As shown in diagram above each index of Segment array is a HashMap and In a HashMap the bucket/array is of class Entry[] and in ConcurrentHashMap the array is of class HashEntry[] (In Java 8, It is a tree structure instead of linked-list). So the size of HashEntry[] is
HashEntry[] array size = 2 ^ x ≥ (initialCapacity / concurrencyLevel)
For Example —
ConcurrentHashMap map = new ConcurrentHashMap(64, 0.75f, 8)
HashEntry[] array size = 2 ^ x ≥ 8 (64/8)
Find 2 ^ x ≥ 8
2 ^ 3 ≥ 8 ≥ 8
HashEntry[] array size will be 8.
It means there will always be capacity of 8 key-value pairs each segment will have in ConcurrentHashMap after its creation.
LoadFactor and Rehashing
ConcurrentHashMap has loadFactor which decides when exactly to increase the capacity of ConcurrentHashMap by calculating threshold (initialCapacity*loadFactor) and accordingly rehashing the map.
Basically, Rehashing is the process of re-calculating the hashcode of already stored entries (Key-Value pairs), to move them to another bigger size map when Load factor threshold is reached. Also It is not only done to distribute items across the new length map, but also when there are too many key collisions which increases entries in one bucket so that get and put operation time complexity remains O(1).
In ConcurrentHashMap, Every segment is separately rehashed so there is no collision between Thread 1 writing to Segment index 1 and Thread 2 writing to Segment index 4.

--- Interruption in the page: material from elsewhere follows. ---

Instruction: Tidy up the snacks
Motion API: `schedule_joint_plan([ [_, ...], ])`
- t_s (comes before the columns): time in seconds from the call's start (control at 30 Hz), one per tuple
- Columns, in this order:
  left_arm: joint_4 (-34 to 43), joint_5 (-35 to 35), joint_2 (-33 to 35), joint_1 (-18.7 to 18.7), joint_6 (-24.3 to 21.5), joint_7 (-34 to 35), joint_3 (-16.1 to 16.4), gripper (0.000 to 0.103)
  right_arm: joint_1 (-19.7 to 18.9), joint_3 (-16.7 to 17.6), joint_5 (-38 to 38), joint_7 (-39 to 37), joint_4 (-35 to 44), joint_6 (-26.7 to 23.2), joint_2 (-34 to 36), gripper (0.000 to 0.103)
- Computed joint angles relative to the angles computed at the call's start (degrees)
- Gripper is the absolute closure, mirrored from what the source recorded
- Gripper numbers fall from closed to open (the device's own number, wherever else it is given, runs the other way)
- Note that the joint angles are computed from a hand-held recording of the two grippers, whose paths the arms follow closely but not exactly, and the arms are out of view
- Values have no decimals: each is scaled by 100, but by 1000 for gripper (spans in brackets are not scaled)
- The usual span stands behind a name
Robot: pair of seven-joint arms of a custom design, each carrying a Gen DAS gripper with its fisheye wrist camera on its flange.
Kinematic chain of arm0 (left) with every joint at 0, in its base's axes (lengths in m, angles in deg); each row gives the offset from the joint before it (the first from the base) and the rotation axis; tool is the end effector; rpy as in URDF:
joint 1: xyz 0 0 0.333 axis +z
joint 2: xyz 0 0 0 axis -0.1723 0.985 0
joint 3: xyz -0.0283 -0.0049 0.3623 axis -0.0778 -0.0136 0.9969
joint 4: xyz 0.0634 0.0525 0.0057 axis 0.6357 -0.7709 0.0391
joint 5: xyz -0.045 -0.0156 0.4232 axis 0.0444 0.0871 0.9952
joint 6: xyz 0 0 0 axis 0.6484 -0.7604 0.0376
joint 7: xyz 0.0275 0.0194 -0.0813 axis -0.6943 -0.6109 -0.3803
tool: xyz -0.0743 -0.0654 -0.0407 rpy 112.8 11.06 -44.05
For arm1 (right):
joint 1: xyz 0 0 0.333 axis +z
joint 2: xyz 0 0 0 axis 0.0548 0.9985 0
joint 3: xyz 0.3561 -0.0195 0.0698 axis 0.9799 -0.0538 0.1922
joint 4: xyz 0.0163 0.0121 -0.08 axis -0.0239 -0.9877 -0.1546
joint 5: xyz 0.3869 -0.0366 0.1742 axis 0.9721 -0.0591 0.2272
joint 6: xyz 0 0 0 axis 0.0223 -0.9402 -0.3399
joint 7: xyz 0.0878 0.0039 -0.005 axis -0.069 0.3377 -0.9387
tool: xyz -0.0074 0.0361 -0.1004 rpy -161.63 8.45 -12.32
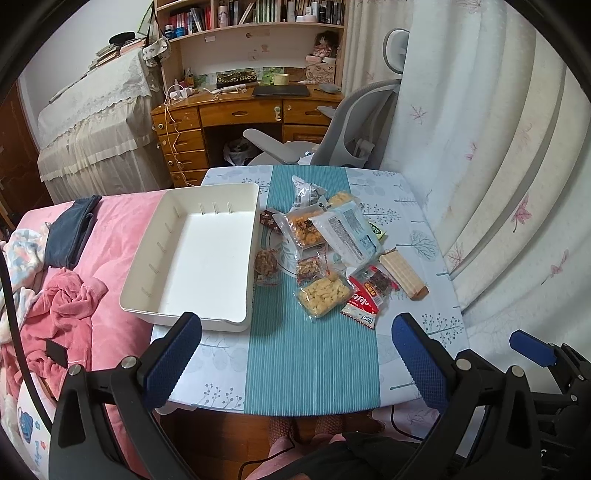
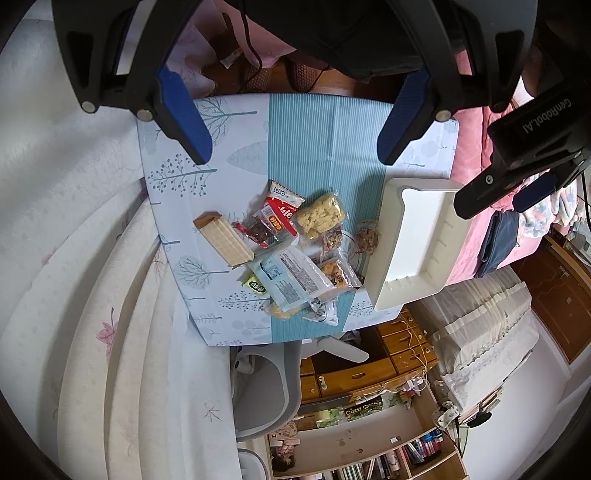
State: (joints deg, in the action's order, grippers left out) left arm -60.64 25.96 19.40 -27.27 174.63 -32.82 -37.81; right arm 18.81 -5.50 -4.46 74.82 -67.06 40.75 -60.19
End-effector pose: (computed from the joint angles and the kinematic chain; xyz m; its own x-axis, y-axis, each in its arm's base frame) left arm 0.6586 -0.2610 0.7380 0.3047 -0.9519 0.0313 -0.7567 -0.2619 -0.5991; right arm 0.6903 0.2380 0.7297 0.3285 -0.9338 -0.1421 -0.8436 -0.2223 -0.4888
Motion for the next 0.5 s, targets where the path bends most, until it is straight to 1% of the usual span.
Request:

For Example:- If say Thread 1 is putting data in Segment[] array index 3 and finds that HashEntry[] array needs to be rehashed due to exceed Load factor capacity then it will rehash HashEntry[] array present at Segment[] array index 3 only. HashEntry[] array at other Segment indexes will still be intact, unaffected and continue to serve put and get request in parallel.
I believe this should help in understanding the implementation and internal working of ConcurrentHashMap.